Task objective
Could you copy the records below exactly, keeping none of the images?

═══ Entries supplied

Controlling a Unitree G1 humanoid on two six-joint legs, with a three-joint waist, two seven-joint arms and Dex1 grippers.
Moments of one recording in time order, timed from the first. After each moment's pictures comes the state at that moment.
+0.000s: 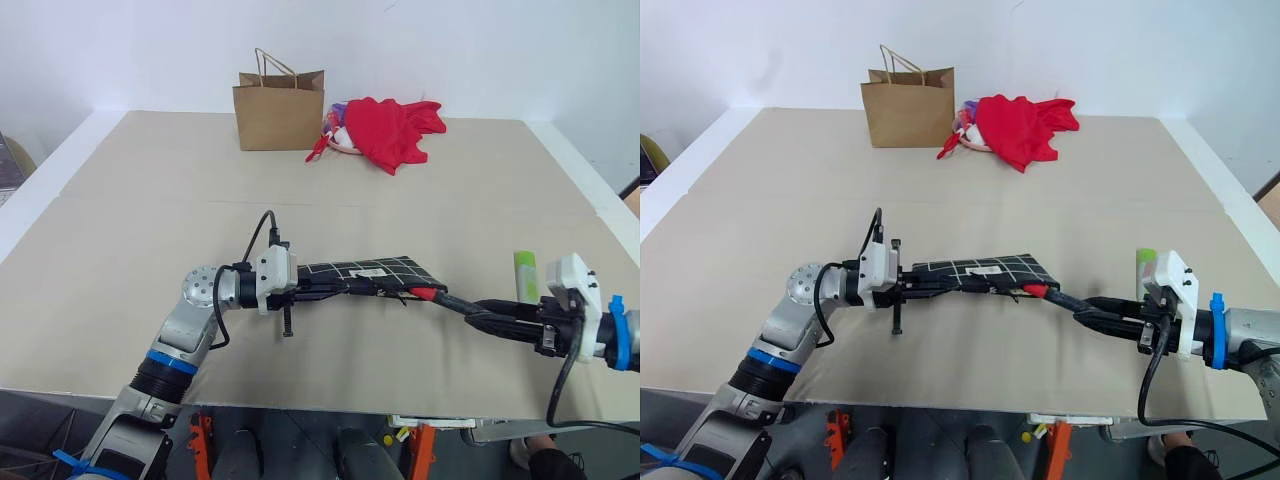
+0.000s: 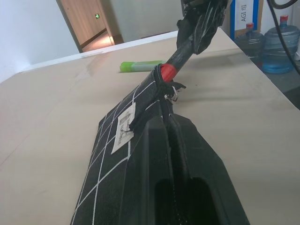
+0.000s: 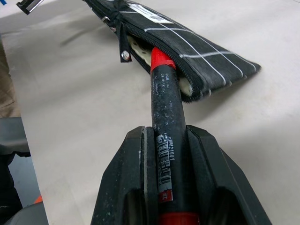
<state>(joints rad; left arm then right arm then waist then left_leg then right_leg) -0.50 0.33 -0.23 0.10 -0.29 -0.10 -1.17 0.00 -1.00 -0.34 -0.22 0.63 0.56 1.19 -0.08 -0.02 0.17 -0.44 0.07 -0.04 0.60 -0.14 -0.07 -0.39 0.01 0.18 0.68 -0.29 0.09</state>
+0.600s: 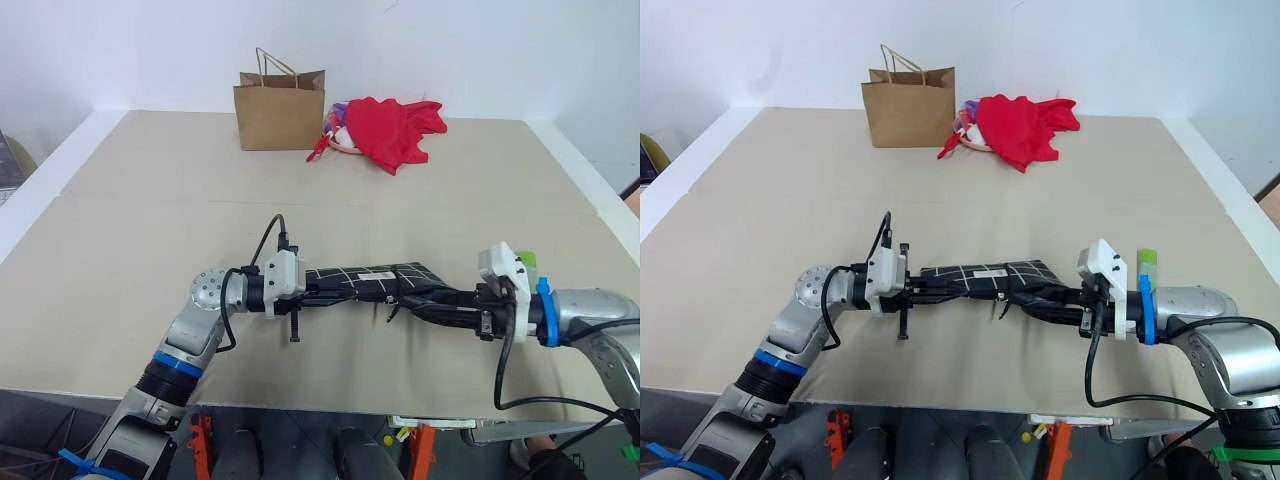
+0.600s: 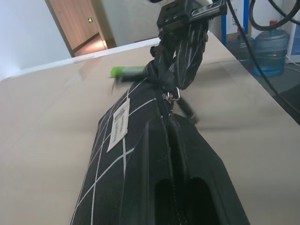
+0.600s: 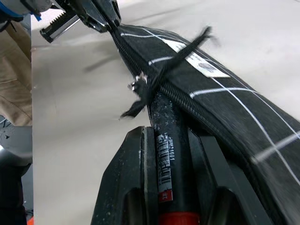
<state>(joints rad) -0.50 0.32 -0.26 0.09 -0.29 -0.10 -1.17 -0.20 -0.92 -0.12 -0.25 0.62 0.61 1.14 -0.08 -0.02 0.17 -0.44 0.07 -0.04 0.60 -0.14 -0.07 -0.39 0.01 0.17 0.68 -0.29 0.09</state>
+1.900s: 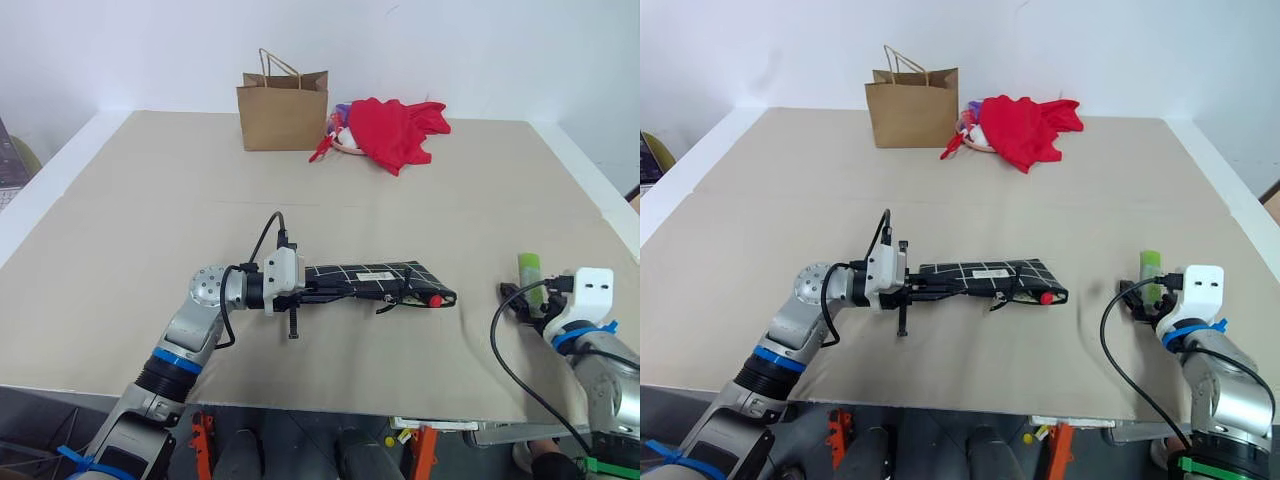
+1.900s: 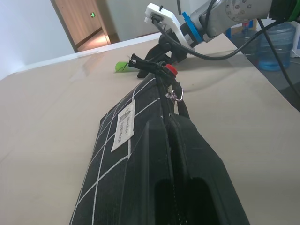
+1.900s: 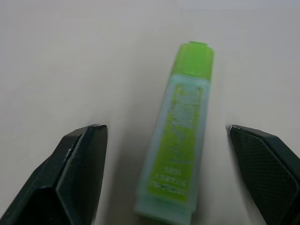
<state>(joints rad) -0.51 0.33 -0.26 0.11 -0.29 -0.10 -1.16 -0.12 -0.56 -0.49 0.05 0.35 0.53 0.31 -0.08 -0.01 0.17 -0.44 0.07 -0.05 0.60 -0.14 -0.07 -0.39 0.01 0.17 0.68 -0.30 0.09</state>
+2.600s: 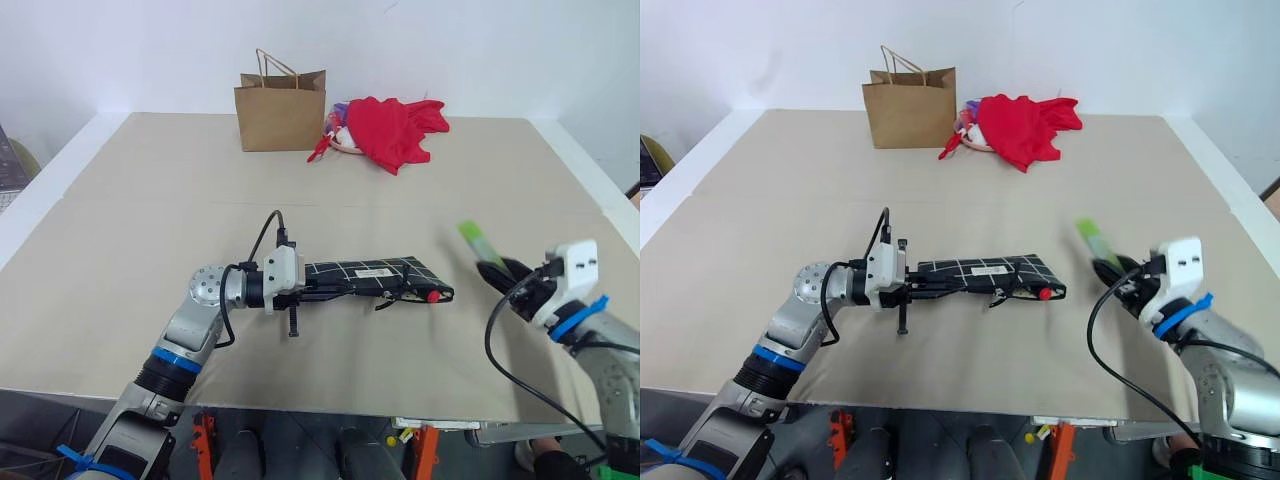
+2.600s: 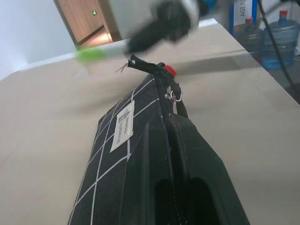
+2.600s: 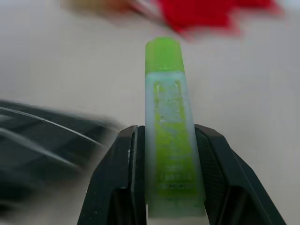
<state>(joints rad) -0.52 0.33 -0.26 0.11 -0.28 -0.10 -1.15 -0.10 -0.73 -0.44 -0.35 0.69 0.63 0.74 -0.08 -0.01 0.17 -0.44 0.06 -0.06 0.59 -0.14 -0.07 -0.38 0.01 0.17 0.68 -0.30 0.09</state>
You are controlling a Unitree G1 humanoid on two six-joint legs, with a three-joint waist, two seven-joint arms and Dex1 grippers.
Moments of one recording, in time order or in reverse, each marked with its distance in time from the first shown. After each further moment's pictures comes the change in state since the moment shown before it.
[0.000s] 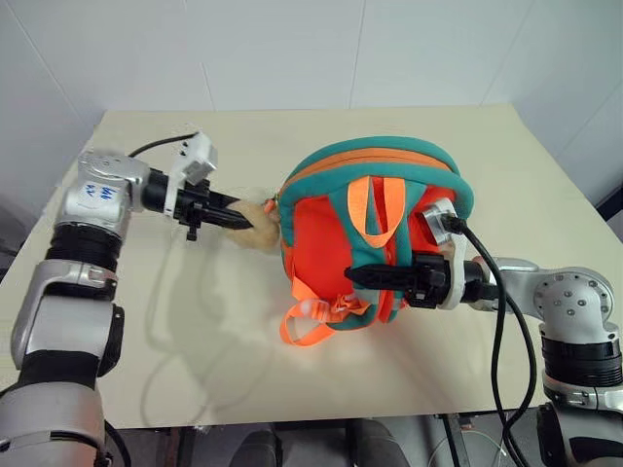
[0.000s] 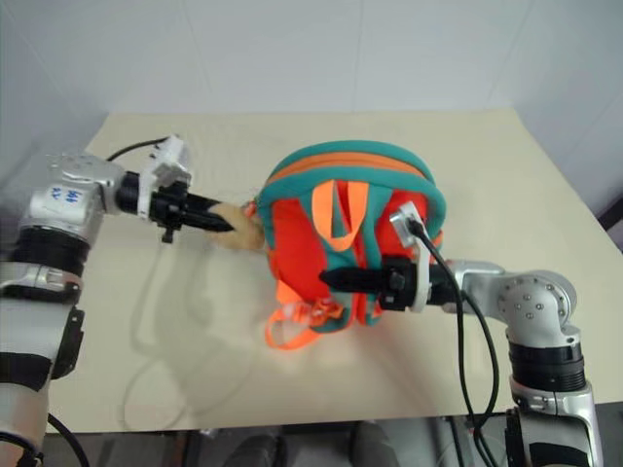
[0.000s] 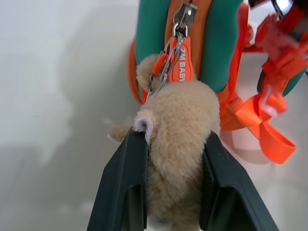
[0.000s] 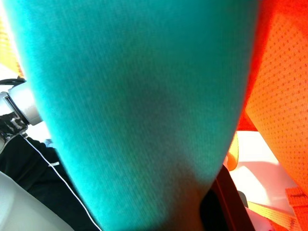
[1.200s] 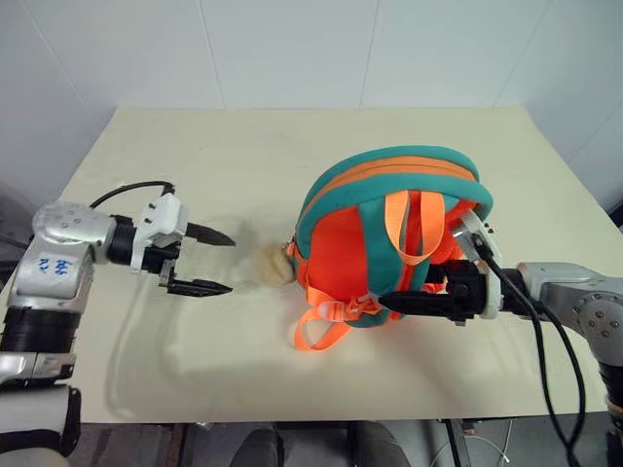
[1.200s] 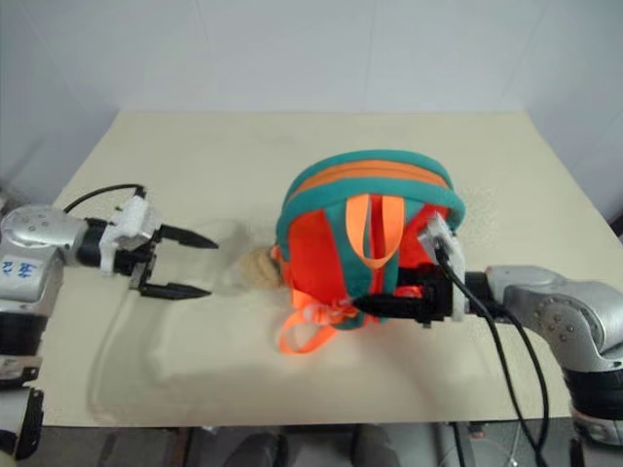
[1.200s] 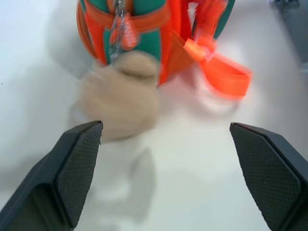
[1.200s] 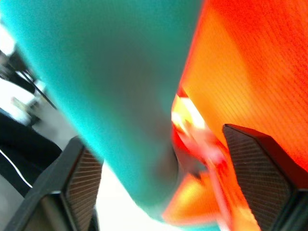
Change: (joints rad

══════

Solution to the exercise
Controlling a Unitree G1 humanoid on two six-joint legs, with a three-joint waist, two seven-joint arms and Dex1 grippers.
Moments of one recording in time order, timed from the first. After each moment's pictures comes the state at that moment.
+0.000s: 
+0.000s: 
+0.000s: 
<state>(joints rad; left arm then right arm then waist then left_leg then right_leg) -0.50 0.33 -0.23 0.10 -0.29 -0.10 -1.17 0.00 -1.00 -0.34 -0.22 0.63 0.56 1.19 -0.08 -0.02 0.17 -0.44 0.07 -0.04 0.60 -0.14 -0.07 -0.39 0.01 0.18 0.68 -0.29 0.09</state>
+0.600s: 
+0.600s: 
+0.600s: 
<state>(joints rad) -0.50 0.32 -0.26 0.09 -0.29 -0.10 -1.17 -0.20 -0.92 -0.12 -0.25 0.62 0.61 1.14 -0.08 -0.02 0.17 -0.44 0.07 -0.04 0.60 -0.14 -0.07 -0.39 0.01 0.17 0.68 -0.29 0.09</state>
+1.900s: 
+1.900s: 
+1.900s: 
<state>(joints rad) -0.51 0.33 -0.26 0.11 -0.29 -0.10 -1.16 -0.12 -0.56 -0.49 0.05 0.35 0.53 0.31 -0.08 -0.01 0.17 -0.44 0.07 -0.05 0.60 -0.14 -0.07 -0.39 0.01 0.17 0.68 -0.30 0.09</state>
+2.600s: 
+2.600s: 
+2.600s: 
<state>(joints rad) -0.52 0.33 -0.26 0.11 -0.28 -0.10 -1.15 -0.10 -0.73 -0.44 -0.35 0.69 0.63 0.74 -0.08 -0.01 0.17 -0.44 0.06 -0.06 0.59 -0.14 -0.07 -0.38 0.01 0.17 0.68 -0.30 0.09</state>
You are controlling a Unitree G1 humanoid on two six-joint legs, with a three-joint waist, two seven-joint arms and Dex1 grippers.
Moments of one recording, in time order or in reverse, each marked with its distance in time from the first shown. After each further moment's pictures comes the change in state since the moment shown before it.
[0.000s] 
[0.000s] 
[0.000s] 
[0.000s] 
[1.200s] 
[1.200s] 
[1.200s] 
[1.200s] 
Change: (joints rad

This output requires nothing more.